DATA RECORDS.
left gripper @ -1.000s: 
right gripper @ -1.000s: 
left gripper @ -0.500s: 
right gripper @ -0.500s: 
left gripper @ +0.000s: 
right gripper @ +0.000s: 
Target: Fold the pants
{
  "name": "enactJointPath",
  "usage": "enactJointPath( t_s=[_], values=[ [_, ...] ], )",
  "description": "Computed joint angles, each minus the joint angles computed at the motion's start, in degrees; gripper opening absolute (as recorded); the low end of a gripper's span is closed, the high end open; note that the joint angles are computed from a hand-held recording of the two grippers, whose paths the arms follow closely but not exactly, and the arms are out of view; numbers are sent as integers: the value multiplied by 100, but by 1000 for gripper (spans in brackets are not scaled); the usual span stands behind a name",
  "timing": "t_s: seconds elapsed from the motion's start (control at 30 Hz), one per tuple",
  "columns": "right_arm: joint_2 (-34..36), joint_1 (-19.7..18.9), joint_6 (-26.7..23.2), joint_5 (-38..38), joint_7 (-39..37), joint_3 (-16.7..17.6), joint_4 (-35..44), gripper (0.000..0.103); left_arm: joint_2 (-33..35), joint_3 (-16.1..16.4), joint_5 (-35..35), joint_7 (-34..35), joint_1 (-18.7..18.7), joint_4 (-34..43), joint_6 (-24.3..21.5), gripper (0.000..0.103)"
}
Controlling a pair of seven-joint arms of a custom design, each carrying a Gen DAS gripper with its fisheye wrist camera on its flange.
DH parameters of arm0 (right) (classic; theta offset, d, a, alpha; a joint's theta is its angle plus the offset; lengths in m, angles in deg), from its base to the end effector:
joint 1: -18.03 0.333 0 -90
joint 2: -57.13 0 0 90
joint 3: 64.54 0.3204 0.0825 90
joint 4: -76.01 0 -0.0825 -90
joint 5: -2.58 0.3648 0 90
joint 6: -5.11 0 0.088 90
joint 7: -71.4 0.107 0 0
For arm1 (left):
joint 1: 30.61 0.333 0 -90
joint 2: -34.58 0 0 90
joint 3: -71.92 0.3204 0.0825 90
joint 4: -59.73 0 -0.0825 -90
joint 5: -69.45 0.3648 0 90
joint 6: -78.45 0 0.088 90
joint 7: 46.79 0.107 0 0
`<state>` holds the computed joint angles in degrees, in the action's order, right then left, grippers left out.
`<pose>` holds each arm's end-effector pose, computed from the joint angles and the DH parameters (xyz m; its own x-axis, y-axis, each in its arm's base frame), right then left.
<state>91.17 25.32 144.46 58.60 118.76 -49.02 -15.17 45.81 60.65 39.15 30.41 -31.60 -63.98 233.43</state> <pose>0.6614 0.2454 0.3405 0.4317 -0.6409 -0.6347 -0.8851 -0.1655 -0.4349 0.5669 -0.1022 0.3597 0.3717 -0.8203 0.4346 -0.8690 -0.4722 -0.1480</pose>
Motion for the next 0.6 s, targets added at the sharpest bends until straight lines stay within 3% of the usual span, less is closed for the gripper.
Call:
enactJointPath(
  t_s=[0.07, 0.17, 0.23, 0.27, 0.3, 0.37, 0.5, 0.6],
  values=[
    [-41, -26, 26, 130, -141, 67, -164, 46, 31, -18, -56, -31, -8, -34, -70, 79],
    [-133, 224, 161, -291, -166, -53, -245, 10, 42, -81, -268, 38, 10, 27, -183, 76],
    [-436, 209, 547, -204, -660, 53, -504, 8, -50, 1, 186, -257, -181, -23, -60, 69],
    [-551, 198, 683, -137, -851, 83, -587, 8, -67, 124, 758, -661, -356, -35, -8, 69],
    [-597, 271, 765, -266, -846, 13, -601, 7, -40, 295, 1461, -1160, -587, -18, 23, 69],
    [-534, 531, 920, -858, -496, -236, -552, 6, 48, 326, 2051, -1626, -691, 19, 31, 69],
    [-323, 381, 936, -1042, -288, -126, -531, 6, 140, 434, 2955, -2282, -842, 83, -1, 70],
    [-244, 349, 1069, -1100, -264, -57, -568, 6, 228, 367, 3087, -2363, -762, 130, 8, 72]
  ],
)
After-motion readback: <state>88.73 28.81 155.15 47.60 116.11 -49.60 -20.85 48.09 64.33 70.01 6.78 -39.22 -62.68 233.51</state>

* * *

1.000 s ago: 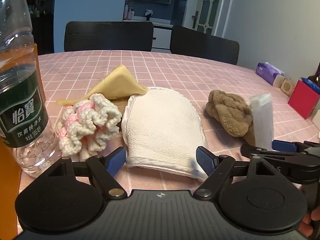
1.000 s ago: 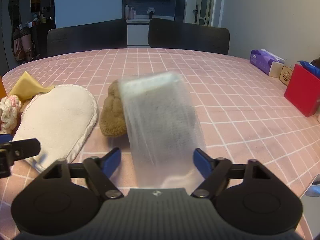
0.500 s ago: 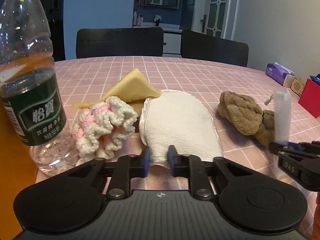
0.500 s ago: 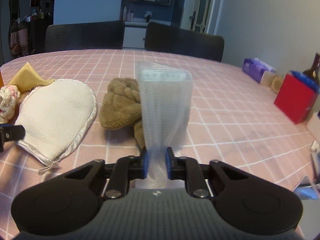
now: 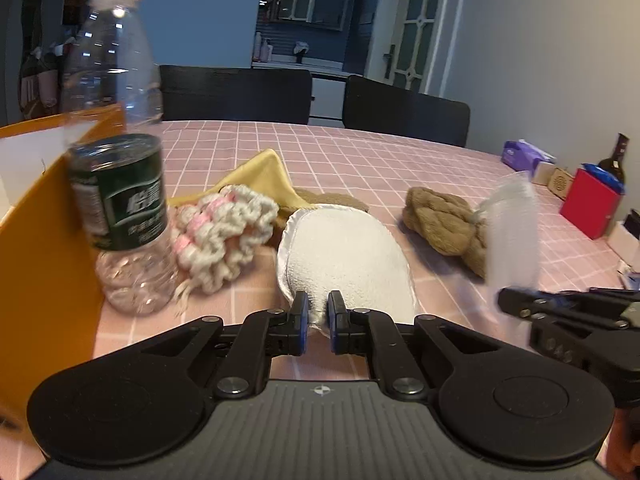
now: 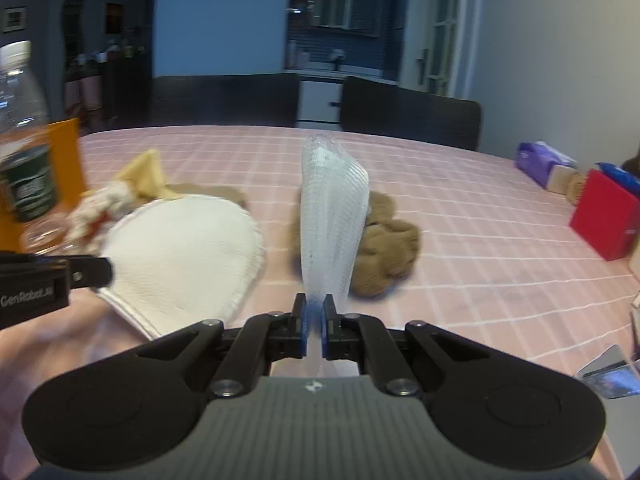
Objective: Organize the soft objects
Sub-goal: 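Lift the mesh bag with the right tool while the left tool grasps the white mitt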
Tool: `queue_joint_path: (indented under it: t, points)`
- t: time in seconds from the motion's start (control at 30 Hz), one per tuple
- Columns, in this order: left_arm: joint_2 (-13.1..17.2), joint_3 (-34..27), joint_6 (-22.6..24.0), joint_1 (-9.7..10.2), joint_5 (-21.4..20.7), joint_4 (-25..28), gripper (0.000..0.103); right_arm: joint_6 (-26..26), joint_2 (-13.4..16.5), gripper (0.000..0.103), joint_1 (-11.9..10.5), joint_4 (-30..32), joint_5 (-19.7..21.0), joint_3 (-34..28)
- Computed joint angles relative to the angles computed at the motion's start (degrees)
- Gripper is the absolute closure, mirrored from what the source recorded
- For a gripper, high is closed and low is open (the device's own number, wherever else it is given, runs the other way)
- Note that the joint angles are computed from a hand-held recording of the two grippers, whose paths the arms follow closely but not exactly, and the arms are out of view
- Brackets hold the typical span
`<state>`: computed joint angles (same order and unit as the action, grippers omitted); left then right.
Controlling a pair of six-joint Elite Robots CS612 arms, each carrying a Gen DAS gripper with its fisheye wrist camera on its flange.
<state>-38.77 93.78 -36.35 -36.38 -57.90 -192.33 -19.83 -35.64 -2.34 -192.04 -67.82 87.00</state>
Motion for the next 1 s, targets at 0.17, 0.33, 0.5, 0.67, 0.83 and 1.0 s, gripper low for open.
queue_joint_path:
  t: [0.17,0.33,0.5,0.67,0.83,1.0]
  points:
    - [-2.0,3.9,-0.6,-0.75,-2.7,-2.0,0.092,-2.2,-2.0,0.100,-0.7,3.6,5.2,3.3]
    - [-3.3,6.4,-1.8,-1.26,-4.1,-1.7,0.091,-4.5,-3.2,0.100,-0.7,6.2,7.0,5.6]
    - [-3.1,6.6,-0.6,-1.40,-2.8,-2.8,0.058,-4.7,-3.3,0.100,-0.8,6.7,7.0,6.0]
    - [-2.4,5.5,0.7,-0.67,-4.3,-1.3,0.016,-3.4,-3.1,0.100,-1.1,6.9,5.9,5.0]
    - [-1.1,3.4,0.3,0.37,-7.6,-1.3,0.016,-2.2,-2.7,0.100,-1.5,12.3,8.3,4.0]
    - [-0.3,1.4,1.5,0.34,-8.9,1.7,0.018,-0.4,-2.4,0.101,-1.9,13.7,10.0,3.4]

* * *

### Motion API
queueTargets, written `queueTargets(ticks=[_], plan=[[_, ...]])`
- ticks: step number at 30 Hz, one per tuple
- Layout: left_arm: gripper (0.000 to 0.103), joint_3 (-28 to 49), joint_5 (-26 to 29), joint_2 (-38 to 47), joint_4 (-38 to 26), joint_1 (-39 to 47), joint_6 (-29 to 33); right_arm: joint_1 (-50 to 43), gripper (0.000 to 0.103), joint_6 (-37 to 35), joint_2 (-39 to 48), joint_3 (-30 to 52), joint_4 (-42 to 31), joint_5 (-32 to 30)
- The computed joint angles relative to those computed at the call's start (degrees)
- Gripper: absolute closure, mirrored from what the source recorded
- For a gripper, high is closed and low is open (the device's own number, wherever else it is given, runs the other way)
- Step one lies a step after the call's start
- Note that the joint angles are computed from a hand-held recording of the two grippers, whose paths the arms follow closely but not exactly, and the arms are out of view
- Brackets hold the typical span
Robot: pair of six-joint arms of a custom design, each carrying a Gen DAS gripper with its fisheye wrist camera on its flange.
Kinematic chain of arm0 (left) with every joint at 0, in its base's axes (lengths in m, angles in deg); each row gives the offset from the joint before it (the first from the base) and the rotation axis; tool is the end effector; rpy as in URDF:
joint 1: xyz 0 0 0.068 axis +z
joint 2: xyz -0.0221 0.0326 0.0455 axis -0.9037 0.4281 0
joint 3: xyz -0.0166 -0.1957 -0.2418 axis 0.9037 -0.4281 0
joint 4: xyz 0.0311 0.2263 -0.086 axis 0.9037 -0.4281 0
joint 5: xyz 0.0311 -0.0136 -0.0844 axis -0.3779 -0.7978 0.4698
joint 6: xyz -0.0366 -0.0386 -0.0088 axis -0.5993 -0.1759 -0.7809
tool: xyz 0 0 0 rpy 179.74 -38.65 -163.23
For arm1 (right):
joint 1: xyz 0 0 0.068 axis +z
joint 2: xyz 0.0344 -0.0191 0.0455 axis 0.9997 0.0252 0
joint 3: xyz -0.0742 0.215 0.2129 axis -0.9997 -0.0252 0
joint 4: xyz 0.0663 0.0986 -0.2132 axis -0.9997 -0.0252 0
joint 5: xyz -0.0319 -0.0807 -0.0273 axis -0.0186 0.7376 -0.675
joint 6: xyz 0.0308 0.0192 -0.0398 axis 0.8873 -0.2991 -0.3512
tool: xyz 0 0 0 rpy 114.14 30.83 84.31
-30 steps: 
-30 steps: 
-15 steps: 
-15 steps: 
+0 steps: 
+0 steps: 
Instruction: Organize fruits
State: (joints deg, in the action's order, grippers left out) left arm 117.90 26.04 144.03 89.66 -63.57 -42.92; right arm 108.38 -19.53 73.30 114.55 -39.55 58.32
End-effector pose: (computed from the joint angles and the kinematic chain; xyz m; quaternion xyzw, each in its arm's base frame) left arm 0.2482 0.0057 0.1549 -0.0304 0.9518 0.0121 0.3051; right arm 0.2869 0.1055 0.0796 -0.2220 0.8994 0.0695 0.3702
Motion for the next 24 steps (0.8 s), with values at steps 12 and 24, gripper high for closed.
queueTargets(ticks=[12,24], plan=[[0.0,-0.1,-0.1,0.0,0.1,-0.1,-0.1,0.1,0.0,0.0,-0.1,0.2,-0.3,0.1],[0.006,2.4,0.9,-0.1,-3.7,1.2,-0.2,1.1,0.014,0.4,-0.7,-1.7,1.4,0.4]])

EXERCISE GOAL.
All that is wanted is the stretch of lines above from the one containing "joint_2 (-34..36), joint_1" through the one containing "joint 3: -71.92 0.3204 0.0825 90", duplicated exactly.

RESULT OF THE TASK.
  "columns": "right_arm: joint_2 (-34..36), joint_1 (-19.7..18.9), joint_6 (-26.7..23.2), joint_5 (-38..38), joint_7 (-39..37), joint_3 (-16.7..17.6), joint_4 (-35..44), gripper (0.000..0.103); left_arm: joint_2 (-33..35), joint_3 (-16.1..16.4), joint_5 (-35..35), joint_7 (-34..35), joint_1 (-18.7..18.7), joint_4 (-34..43), joint_6 (-24.3..21.5), gripper (0.000..0.103)"
}
Controlling a pair of seven-joint arms of a custom design, each carrying a Gen DAS gripper with its fisheye wrist camera on its flange.
DH parameters of arm0 (right) (classic; theta offset, d, a, alpha; a joint's theta is its angle plus the offset; lengths in m, angles in deg), from its base to the end effector:
joint 1: -18.03 0.333 0 -90
joint 2: -57.13 0 0 90
joint 3: 64.54 0.3204 0.0825 90
joint 4: -76.01 0 -0.0825 -90
joint 5: -2.58 0.3648 0 90
joint 6: -5.11 0 0.088 90
joint 7: -71.4 0.107 0 0
For arm1 (left):
joint 1: 30.61 0.333 0 -90
joint 2: -34.58 0 0 90
joint 3: -71.92 0.3204 0.0825 90

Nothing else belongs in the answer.